> [Exercise description] Nothing but the lines from the one containing "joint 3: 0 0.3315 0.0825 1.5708" to the end of the data should be returned, each exactly as written.

*** Dataset content Section Begins ***

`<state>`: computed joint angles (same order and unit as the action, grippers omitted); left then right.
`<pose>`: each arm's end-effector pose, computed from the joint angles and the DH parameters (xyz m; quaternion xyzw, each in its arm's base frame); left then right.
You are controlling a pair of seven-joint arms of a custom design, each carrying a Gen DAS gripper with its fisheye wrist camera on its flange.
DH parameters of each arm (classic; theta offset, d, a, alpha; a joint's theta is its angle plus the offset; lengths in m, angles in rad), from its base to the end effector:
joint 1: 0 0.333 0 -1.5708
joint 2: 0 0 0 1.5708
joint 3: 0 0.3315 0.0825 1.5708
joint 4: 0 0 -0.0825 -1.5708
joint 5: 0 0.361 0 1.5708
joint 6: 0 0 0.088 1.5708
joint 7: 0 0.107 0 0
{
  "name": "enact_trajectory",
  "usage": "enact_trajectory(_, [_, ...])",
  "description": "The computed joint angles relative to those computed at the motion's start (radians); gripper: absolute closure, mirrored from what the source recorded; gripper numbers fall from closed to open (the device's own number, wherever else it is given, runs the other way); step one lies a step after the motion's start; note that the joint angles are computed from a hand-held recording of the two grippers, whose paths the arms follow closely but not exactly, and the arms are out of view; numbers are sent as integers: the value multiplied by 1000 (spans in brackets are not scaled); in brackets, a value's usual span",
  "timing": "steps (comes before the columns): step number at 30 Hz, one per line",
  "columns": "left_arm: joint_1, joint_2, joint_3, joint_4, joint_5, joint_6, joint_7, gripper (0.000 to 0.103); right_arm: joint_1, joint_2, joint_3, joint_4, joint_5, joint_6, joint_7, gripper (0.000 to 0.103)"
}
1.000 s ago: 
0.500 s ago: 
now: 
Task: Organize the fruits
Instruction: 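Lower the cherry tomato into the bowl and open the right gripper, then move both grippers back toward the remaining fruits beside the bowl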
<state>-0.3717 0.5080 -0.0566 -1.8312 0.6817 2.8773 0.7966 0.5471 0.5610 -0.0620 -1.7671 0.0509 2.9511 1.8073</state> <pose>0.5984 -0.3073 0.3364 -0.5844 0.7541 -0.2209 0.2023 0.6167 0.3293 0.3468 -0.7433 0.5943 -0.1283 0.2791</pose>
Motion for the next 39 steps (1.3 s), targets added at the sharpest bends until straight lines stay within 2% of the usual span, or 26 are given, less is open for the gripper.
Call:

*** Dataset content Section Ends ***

> [Output of the task]
joint 3: 0 0.3315 0.0825 1.5708
joint 4: 0 0 -0.0825 -1.5708
joint 5: 0 0.361 0 1.5708
joint 6: 0 0 0.088 1.5708
joint 7: 0 0.107 0 0
{
  "name": "enact_trajectory",
  "usage": "enact_trajectory(_, [_, ...])",
  "description": "The computed joint angles relative to those computed at the motion's start (radians); gripper: absolute closure, mirrored from what the source recorded; gripper numbers fall from closed to open (the device's own number, wherever else it is given, runs the other way); step one lies a step after the motion's start; note that the joint angles are computed from a hand-held recording of the two grippers, whose paths the arms follow closely but not exactly, and the arms are out of view; numbers are sent as integers: the value multiplied by 1000 (spans in brackets are not scaled); in brackets, a value's usual span",
  "timing": "steps (comes before the columns): step number at 30 Hz, one per line",
  "columns": "left_arm: joint_1, joint_2, joint_3, joint_4, joint_5, joint_6, joint_7, gripper (0.000 to 0.103); right_arm: joint_1, joint_2, joint_3, joint_4, joint_5, joint_6, joint_7, gripper (0.000 to 0.103)"
}
1.000 s ago: 
0.500 s ago: 
now: 
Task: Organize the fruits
Instruction: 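Lower the cherry tomato into the bowl and open the right gripper, then move both grippers back toward the remaining fruits beside the bowl
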<state>-0.3717 0.5080 -0.0566 -1.8312 0.6817 2.8773 0.7966 0.5471 0.5610 -0.0620 -1.7671 0.0509 2.9511 1.8073</state> <pose>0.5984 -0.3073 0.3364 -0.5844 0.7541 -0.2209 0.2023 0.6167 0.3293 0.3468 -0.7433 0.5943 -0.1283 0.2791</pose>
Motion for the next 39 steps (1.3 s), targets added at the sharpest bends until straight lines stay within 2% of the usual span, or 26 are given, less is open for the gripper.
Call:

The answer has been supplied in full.